I have a corrupted iPhoto Library file. When I try to open iPhoto it crashes. If I move the Library and start a new one, it works. In another account it will open and bring up photos from Nov. 2008 and before.

The problem began when I downloaded iMac upgrades in August. I have photos from June 2009 to now as I bought a new camera and the photos downloaded right into Pictures, not iPhoto. But I have lost all pictures from Dec. 2008 to the end of May 2009. Is there anyway to open a file and pull individual pictures out. There used to be a program in the old Mac days that would let you dig into files and take some out. (It had a Jack-in-the-Box for an icon). Are there any programs that would let me open the Library and take pics out?


----------



## Yankee Rose (Jul 14, 1999)

What is your current version of iPhoto?


----------



## nfred (Oct 29, 2009)

iPhoto '08 7.1.5
The actual date of corruption was Sept. 14, 09 when I installed updates from Apple.
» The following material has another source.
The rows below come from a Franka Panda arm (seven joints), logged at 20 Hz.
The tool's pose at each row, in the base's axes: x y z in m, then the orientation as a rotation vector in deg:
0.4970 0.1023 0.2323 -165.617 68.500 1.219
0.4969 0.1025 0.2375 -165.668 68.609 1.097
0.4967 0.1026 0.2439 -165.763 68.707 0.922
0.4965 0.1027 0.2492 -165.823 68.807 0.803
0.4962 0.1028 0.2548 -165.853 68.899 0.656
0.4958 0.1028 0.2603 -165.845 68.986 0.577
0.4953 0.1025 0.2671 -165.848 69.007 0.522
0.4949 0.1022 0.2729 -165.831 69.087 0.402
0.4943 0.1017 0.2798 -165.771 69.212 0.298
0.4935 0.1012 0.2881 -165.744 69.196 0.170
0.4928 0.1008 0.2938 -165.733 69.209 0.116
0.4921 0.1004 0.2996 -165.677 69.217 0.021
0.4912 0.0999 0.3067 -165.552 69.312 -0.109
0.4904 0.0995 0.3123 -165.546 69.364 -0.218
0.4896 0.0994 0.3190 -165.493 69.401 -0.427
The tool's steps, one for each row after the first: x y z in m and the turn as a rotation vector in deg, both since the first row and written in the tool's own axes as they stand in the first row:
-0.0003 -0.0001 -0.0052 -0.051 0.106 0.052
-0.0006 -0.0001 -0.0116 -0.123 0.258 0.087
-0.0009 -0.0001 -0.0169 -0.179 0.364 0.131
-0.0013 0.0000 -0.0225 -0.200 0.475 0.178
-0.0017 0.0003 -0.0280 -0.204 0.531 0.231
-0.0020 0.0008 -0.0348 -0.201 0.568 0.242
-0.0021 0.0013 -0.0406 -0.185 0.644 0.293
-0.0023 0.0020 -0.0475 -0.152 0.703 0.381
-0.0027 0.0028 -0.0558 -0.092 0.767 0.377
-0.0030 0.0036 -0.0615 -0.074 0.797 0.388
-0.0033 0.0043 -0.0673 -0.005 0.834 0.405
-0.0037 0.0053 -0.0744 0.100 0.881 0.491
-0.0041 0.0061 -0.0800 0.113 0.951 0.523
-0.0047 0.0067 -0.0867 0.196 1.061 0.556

The Library Manager says the album data file for this library is malformed.
XML parser error:
Encountered unexpected character V on line 7249
Old-style plist parser error:
Malformed data byte group at line 1; invalid hex


----------



## nfred (Oct 29, 2009)

I dragged the file to the desktop. I was able to right click the file and pull out my pictures. Then trash the file. The problem has been solved.


----------



## Yankee Rose (Jul 14, 1999)

sweety666 - I'm a tad confused. What instructions/whose are you referring to?
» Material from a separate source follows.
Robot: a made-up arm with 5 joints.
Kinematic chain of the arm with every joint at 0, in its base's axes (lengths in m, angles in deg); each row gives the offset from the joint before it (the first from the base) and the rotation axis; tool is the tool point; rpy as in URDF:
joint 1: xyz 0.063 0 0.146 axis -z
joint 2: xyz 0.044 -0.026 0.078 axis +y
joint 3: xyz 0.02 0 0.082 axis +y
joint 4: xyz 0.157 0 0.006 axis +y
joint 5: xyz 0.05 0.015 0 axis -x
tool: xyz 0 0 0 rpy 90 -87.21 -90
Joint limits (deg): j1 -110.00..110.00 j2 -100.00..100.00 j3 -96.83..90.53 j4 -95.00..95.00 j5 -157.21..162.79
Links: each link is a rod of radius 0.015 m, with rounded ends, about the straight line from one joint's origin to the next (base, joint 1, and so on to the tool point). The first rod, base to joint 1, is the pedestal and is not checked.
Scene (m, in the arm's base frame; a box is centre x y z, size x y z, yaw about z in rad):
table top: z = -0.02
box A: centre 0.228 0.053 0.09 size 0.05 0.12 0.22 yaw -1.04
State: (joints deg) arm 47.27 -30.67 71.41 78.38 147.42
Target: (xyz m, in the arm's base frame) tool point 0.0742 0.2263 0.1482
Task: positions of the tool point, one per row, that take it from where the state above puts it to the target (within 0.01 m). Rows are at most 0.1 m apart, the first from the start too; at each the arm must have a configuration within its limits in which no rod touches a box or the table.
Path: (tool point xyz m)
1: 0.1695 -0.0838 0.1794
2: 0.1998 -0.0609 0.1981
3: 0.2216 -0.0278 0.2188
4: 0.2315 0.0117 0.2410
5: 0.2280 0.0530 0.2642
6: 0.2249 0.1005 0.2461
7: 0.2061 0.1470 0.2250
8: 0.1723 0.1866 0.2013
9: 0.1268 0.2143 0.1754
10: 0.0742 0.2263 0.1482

If at the moment your iPhoto appears to be accessible/working, then I recommend your backing up your library.

*Three options for backing up your iPhoto Library:*

1. Burn the iPhoto Library folder in the Finder to a CD or DVD

This method will give you a burned iPhoto Library folder that can be copied back to your computer to replace a damaged library. You can also use this method to backup an old library when you want to create a new Library to use as your current library.
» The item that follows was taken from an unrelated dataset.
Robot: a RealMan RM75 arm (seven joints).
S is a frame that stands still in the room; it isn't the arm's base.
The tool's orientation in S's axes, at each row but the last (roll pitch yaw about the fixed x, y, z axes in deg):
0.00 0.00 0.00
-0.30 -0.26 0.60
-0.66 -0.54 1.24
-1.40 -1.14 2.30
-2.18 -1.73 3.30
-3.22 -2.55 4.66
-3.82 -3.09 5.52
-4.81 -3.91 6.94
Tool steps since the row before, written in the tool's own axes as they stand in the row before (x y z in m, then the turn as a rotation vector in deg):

Insert a blank CD into your internal or external CD-RW drive and copy the iPhoto library to the CD icon on your desktop. When you drag the CD icon to the Trash/Eject button in the Dock, you are given the option to burn the CD. Click Burn and the CD is created. To burn a DVD backup of your digital images, use a DVD and a SuperDrive-equipped Mac.

2. Copy the ENTIRE iPhoto Library to an external drive formated for a Mac. Do not use this as your only back up as the external can also go bad.

3. Copy the ENTIRE iPhoto Library to your iPod in disk mode.

Hope that helps!


----------



## nfred (Oct 29, 2009)

I got the answer from Apple Discussions and thought if anyone else had this problem, it would help them. I created a new iPhoto Library by dragging the old one to the desktop and then right clicking to get the photo files to show up. I pulled them out individually onto the desktop and threw the old iPhoto Library file away. This let me store the photos on a CD. At least I have them now.


----------